Whenever a line in the records below holds the string "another", copy it out.
··· The data
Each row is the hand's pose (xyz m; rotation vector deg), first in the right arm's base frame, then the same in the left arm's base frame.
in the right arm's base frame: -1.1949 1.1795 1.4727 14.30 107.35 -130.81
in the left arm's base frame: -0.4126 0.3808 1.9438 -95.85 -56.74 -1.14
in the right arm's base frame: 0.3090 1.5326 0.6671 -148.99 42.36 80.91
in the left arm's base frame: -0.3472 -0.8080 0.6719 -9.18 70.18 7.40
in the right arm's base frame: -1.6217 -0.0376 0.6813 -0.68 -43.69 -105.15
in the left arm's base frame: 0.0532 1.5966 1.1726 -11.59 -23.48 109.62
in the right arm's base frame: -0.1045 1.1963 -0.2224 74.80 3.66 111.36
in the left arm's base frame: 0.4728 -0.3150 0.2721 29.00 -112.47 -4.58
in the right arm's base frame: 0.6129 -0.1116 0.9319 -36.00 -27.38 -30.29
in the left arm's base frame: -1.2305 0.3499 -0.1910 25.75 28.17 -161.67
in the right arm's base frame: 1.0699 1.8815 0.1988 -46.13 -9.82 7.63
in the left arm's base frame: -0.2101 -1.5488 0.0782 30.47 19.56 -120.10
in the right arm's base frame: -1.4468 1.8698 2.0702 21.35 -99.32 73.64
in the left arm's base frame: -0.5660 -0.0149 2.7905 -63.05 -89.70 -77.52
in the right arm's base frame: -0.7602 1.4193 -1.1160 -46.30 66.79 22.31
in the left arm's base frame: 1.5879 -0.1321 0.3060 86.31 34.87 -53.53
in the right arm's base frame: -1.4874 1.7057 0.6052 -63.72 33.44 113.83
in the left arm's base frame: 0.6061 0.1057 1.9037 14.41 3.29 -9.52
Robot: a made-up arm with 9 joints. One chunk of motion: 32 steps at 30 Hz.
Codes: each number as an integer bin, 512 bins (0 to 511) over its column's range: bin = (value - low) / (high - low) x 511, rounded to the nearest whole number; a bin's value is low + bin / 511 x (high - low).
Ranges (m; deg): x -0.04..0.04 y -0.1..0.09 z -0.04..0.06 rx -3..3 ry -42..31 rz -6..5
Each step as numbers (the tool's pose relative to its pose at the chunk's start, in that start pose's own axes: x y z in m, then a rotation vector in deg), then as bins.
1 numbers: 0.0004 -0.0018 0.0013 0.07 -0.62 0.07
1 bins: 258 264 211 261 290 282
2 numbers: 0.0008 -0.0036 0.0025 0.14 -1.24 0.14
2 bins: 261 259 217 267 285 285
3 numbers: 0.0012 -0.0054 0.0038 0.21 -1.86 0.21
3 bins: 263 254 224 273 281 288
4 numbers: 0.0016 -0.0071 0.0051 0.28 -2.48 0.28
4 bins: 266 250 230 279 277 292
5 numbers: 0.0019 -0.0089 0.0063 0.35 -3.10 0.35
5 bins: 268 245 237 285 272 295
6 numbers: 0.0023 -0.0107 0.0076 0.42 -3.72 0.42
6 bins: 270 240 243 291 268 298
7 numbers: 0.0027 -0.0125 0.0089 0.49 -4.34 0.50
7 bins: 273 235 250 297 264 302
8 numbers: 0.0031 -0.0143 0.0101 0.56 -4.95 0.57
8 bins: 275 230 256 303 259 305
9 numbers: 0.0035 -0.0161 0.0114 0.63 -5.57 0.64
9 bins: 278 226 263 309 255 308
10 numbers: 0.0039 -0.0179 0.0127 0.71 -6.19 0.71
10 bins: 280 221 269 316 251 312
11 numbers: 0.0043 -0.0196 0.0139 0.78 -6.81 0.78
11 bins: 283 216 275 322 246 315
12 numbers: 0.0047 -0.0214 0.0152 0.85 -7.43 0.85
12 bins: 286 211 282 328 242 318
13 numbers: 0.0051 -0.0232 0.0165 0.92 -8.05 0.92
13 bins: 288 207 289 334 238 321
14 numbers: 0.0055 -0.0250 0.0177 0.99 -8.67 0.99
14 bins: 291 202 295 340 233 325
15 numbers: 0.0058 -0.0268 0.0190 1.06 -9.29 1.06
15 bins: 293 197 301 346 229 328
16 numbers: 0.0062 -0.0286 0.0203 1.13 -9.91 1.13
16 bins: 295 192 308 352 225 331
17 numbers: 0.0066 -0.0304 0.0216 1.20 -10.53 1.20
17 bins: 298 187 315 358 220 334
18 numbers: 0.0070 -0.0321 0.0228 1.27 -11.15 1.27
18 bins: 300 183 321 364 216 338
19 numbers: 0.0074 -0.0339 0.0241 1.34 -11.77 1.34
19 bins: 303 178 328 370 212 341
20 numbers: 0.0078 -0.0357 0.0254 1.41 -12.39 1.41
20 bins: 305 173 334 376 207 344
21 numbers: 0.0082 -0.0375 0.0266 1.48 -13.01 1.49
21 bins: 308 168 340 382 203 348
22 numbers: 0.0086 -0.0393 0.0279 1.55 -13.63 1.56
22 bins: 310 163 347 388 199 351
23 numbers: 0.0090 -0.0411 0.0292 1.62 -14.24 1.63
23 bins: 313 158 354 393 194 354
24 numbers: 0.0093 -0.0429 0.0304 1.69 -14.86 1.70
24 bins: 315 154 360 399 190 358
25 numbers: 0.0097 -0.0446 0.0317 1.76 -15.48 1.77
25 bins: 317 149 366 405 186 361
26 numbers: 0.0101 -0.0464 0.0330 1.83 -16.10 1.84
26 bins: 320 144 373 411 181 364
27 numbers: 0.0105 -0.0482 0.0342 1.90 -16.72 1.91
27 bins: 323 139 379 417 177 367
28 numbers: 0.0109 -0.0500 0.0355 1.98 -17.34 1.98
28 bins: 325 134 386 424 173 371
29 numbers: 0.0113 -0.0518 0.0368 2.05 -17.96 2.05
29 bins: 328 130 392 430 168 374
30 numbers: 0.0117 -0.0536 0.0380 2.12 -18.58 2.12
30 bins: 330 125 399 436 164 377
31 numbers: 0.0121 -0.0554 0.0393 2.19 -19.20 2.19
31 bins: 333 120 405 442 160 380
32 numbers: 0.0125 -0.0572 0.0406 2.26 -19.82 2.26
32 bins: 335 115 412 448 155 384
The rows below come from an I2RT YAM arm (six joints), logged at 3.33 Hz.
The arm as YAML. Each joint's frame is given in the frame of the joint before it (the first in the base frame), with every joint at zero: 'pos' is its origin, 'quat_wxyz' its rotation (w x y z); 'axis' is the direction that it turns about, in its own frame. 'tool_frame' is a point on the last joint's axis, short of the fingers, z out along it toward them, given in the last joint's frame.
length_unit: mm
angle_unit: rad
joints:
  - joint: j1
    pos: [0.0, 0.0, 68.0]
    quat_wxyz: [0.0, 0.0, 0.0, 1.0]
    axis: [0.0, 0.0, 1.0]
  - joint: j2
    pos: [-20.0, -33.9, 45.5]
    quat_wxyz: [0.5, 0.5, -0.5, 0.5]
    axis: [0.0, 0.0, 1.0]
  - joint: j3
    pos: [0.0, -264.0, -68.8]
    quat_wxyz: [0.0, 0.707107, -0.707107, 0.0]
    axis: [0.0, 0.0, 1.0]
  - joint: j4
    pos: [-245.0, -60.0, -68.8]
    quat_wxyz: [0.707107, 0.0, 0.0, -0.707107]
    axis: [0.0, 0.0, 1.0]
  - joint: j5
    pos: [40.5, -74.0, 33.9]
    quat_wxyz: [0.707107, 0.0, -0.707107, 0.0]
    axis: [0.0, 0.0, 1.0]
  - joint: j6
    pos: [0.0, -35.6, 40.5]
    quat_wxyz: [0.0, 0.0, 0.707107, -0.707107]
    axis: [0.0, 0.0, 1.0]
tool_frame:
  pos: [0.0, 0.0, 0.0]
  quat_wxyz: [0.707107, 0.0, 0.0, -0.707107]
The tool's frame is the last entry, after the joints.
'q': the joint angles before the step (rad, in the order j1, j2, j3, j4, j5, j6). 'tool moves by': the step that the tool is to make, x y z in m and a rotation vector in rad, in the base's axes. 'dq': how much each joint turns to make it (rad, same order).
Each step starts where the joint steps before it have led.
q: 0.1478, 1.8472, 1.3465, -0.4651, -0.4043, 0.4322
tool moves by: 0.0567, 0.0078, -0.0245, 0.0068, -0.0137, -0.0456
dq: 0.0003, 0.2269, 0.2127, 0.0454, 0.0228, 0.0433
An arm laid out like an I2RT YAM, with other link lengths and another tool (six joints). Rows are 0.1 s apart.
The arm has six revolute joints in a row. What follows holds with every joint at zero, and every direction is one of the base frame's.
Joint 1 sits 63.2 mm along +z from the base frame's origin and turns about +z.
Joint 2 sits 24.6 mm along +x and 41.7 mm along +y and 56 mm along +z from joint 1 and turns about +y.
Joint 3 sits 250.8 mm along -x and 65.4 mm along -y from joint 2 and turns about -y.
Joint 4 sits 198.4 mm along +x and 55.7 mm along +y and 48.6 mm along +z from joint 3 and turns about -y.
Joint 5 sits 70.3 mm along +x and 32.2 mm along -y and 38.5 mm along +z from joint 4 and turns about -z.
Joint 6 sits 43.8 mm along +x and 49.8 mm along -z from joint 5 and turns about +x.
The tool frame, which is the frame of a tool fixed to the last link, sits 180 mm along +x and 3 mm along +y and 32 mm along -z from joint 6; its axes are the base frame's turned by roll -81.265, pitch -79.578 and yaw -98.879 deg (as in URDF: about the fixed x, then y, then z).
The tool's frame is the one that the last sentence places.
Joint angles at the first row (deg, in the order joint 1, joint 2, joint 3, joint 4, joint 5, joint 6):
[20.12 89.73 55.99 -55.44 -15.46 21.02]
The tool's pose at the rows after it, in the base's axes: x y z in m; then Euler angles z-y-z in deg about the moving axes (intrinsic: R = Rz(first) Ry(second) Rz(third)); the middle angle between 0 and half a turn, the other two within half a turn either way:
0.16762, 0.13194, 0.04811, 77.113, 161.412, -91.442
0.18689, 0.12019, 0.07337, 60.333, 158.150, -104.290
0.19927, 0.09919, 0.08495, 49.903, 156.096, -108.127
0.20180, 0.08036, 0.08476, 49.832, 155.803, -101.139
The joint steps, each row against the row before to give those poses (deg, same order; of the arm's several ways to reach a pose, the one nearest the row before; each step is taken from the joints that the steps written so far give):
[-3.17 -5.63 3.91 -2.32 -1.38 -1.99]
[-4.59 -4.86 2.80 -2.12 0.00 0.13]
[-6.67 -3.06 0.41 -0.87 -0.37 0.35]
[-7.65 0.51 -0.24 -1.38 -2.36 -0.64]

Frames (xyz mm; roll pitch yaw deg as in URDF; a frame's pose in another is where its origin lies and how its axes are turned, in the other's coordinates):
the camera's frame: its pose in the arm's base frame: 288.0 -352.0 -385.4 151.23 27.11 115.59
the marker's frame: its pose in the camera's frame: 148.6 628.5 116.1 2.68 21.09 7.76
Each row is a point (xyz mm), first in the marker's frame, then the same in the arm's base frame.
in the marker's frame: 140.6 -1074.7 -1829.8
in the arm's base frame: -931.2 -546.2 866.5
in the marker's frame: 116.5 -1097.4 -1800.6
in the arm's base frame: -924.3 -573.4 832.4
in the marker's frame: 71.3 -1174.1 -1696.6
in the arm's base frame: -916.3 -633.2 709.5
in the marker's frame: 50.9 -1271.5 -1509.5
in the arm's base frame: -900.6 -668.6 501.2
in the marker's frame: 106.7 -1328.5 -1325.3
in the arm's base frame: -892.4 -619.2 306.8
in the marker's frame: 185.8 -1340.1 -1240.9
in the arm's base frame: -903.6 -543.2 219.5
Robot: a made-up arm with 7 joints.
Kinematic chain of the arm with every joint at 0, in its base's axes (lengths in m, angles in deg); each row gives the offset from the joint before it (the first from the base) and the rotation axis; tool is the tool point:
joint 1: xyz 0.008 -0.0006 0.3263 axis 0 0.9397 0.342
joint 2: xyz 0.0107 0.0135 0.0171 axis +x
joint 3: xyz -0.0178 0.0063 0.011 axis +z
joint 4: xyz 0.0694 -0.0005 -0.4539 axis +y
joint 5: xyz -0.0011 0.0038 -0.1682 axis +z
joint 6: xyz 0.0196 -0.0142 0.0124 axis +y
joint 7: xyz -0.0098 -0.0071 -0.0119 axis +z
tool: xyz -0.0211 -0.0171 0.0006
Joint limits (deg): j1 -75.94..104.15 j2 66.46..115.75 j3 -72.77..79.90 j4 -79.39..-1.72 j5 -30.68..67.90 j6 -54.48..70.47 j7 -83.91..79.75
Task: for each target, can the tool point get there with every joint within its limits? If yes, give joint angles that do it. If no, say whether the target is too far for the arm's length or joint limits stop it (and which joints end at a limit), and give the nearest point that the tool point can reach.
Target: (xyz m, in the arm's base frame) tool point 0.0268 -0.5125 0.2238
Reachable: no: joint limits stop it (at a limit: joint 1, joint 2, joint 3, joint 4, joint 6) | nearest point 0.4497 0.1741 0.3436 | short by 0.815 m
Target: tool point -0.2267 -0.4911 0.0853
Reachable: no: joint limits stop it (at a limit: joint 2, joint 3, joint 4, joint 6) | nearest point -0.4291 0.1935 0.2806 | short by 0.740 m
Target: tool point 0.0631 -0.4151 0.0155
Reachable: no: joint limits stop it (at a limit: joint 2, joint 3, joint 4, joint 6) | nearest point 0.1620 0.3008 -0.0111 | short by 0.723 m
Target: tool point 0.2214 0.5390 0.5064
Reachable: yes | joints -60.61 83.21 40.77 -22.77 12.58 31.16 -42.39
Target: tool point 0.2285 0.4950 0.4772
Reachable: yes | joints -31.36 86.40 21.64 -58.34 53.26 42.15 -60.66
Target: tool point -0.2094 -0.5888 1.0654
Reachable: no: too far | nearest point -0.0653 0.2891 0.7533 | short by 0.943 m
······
Answer section:
An arm laid out like an I2RT YAM, with other link lengths and another tool (six joints). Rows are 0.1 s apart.
Frames (xyz mm; roll pitch yaw deg as in URDF; a frame's pose in another is where its origin lies and how its axes are turned, in the other's coordinates):

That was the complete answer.